A Galway farmer wants to remind farmers that it is only a matter of seconds between life and death after slurry gas almost killed him while he was agitating slurry.
Mike was doing the job when he noticed one of his heifers was staggering in the shed.
“It was last April, I drove over to the shed, looked into the cattle and saw that the slurry was just about to break up through the slats. So I said if I could get it agitated, normally is what happens the slurry will go down about three inches,” Mike says.
Mike explains how he has been doing this job for 22 years and has had absolutely no problem doing it. He says how the slurry started to agitate and he saw one of the heifers staggering and the next thing all hell broke loose they all started to go down.
“So at that stage then I knew it was gas. I ran down, opened the gate and two of them were dead. I didn’t think what I was doing to myself.

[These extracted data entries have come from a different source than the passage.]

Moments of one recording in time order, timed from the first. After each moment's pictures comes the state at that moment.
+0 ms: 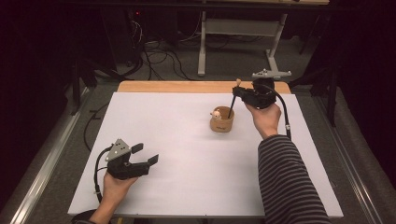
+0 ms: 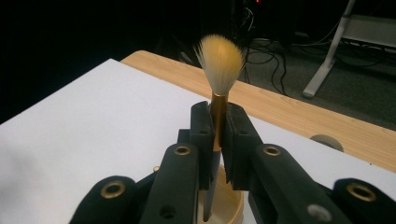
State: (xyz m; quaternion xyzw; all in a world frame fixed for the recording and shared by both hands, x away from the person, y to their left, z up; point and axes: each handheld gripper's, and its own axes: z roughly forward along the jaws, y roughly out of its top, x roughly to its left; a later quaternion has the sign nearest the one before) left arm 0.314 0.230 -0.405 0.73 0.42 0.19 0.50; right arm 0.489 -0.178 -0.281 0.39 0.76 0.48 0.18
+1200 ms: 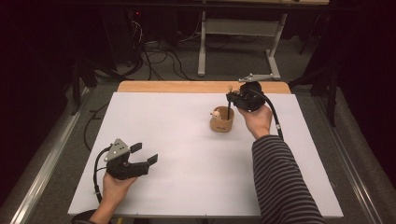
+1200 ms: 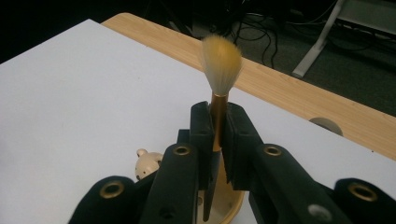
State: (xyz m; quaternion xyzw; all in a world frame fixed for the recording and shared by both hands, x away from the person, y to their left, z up) left arm 0.313 0.231 -0.404 0.73 0.42 0.20 0.50; right arm 0.499 -0.155 -0.302 0.39 0.80 0.42 0.20
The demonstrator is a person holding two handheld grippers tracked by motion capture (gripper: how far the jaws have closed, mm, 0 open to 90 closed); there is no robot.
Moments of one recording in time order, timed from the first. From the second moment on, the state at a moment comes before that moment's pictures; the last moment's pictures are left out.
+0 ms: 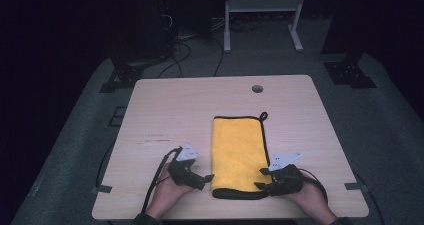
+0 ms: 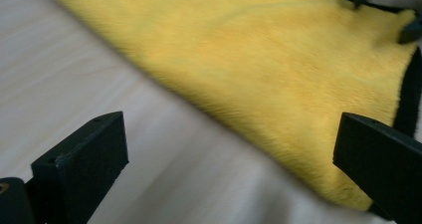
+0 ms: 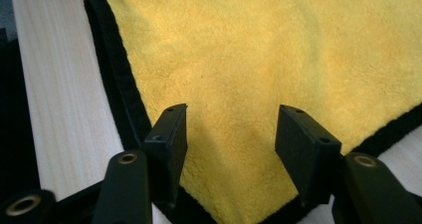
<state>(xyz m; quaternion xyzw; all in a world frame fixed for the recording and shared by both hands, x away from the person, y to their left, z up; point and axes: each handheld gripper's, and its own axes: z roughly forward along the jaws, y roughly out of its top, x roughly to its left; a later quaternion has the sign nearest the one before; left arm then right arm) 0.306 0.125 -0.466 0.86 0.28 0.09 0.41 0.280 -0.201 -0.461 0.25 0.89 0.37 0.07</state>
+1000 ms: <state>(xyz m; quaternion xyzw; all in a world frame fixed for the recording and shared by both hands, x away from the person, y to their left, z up) 0.286 0.122 -0.467 0.89 0.23 0.10 0.37 0.280 -0.206 -0.461 0.25 0.89 0.37 0.05</state>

“Each time I had to stoop down to catch an animals head, my head was in contact with the gas. Obviously if I got one full mouthful of it I was gone like the cattle.”
Mike says how he had to go over to the house and before he got there he had pains in his chest. By the time he got to the door of the house he was hardly able to speak and his wife brought him to hospital. Mike reminds farmers that it is only a matter of seconds between life and death.
“Afterwards I suppose it was the shock of what actually did happen in a matter of seconds, I want to make other people aware of what can happen.
“Number one, let there be no illusions about this you are engaging in a dangerous practice. Number two, it is absolutely fundamental, don’t have the animals in the shed [when you’re agitating slurry].
“Take a look around the room see who is in the room with you, if you’re a married man with a family, you have an obligation. You’re no good to them when you’re six foot under, so cop yourself on,” Mike says.
This video is part of the Health and Safety Authority’s (HSA) two-week farm safety campaign.